— Records supplied —
----------------
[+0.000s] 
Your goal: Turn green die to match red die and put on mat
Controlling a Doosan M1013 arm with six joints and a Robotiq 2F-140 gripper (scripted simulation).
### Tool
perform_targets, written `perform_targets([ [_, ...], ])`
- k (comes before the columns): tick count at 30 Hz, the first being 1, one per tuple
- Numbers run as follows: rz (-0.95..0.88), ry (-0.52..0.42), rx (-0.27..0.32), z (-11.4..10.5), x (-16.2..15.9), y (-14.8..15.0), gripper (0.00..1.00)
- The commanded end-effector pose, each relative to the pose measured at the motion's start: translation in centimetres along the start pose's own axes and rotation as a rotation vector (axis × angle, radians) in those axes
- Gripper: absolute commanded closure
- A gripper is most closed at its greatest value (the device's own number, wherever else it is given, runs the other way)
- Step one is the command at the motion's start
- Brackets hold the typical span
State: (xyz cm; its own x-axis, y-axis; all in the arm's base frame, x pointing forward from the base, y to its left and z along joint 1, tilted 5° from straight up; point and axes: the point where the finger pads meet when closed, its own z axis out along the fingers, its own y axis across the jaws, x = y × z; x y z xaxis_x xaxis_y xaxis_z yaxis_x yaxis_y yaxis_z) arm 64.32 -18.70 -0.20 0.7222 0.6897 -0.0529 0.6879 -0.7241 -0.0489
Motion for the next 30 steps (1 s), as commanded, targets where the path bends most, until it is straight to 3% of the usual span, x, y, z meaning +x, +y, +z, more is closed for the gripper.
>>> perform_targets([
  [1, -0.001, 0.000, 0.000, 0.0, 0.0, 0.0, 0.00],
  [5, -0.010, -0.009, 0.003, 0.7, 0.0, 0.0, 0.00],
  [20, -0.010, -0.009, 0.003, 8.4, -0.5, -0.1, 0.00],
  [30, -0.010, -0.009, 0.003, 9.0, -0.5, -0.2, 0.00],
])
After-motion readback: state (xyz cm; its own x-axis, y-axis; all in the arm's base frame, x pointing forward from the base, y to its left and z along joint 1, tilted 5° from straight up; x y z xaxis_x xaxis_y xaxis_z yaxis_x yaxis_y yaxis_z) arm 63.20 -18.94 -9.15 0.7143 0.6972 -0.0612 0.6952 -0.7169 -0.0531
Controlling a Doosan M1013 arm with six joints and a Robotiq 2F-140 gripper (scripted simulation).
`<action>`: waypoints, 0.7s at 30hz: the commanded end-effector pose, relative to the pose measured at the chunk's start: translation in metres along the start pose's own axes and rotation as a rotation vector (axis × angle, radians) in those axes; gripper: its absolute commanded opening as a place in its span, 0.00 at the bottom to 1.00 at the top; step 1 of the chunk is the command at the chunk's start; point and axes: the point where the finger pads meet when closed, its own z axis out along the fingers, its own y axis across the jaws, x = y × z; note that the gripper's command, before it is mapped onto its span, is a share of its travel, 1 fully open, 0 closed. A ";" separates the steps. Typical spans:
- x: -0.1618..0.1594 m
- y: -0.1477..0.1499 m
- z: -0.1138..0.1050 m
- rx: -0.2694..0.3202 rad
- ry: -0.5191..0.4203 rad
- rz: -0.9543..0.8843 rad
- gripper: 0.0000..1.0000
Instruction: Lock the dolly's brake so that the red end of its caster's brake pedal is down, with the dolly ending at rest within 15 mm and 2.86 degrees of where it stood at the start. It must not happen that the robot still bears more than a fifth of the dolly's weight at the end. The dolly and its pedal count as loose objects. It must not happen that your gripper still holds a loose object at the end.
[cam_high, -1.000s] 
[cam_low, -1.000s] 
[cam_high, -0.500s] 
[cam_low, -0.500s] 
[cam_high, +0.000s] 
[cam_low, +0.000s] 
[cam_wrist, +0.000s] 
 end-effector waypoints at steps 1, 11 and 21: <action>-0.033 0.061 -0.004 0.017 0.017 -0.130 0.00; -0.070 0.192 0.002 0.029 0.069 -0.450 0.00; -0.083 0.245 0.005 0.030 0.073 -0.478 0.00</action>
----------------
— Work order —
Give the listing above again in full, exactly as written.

— Written answer —
[+0.000s] 
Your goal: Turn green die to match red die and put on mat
Controlling a Doosan M1013 arm with six joints and a Robotiq 2F-140 gripper (scripted simulation).
### Tool
perform_targets, written `perform_targets([ [_, ...], ])`
- k (comes before the columns): tick count at 30 Hz, the first being 1, one per tuple
- Numbers run as follows: rz (-0.95..0.88), ry (-0.52..0.42), rx (-0.27..0.32), z (-11.4..10.5), x (-16.2..15.9), y (-14.8..15.0), gripper (0.00..1.00)
- The commanded end-effector pose, each relative to the pose measured at the motion's start: translation in centimetres along the start pose's own axes and rotation as a rotation vector (axis × angle, radians) in those axes
- Gripper: absolute commanded closure
- A gripper is most closed at its greatest value (the device's own number, wherever else it is given, runs the other way)
- Step one is the command at the motion's start
- Brackets hold the typical span
State: (xyz cm; its own x-axis, y-axis; all in the arm's base frame, x pointing forward from the base, y to its left and z along joint 1, tilted 5° from straight up; point and axes: the point where the finger pads meet when closed, its own z axis out along the fingers, its own y axis across the jaws, x = y × z; x y z xaxis_x xaxis_y xaxis_z yaxis_x yaxis_y yaxis_z) arm 64.32 -18.70 -0.20 0.7222 0.6897 -0.0529 0.6879 -0.7241 -0.0489
Motion for the next 30 steps (1 s), as commanded, targets where the path bends most, until it is straight to 3% of the usual span, x, y, z meaning +x, +y, +z, more is closed for the gripper.
>>> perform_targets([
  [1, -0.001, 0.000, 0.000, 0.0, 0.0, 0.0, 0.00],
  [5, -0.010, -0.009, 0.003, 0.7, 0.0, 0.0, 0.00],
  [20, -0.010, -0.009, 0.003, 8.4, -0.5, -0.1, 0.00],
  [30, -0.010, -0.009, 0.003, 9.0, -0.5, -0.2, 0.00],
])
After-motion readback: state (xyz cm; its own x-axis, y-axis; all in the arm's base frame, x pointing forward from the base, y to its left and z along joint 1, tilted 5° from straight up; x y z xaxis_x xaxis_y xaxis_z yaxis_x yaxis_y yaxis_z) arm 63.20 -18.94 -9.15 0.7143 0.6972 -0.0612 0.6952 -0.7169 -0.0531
Controlling a Doosan M1013 arm with six joints and a Robotiq 2F-140 gripper (scripted simulation).
`<action>`: waypoints, 0.7s at 30hz: the commanded end-effector pose, relative to the pose measured at the chunk's start: translation in metres along the start pose's own axes and rotation as a rotation vector (axis × angle, radians) in those axes; gripper: its absolute commanded opening as a place in its span, 0.00 at the bottom to 1.00 at the top; step 1 of the chunk is the command at the chunk's start; point and axes: the point where the finger pads meet when closed, its own z axis out along the fingers, its own y axis across the jaws, x = y × z; note that the gripper's command, before it is mapped onto its span, is a share of its travel, 1 fully open, 0 closed. A ";" separates the steps. Typical spans:
- x: -0.1618..0.1594 m
- y: -0.1477..0.1499 m
- z: -0.1138..0.1050 m
- rx: -0.2694..0.3202 rad
- ry: -0.5191..0.4203 rad
- rz: -0.9543..0.8843 rad
- gripper: 0.0000..1.0000
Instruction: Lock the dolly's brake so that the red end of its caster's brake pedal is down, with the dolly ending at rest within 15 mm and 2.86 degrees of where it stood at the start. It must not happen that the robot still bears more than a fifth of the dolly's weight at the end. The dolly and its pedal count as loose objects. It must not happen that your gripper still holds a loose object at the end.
[cam_high, -1.000s] 
[cam_low, -1.000s] 
[cam_high, -0.500s] 
[cam_low, -0.500s] 
[cam_high, +0.000s] 
[cam_low, +0.000s] 
[cam_wrist, +0.000s] 
 end-effector waypoints at steps 1, 11 and 21: <action>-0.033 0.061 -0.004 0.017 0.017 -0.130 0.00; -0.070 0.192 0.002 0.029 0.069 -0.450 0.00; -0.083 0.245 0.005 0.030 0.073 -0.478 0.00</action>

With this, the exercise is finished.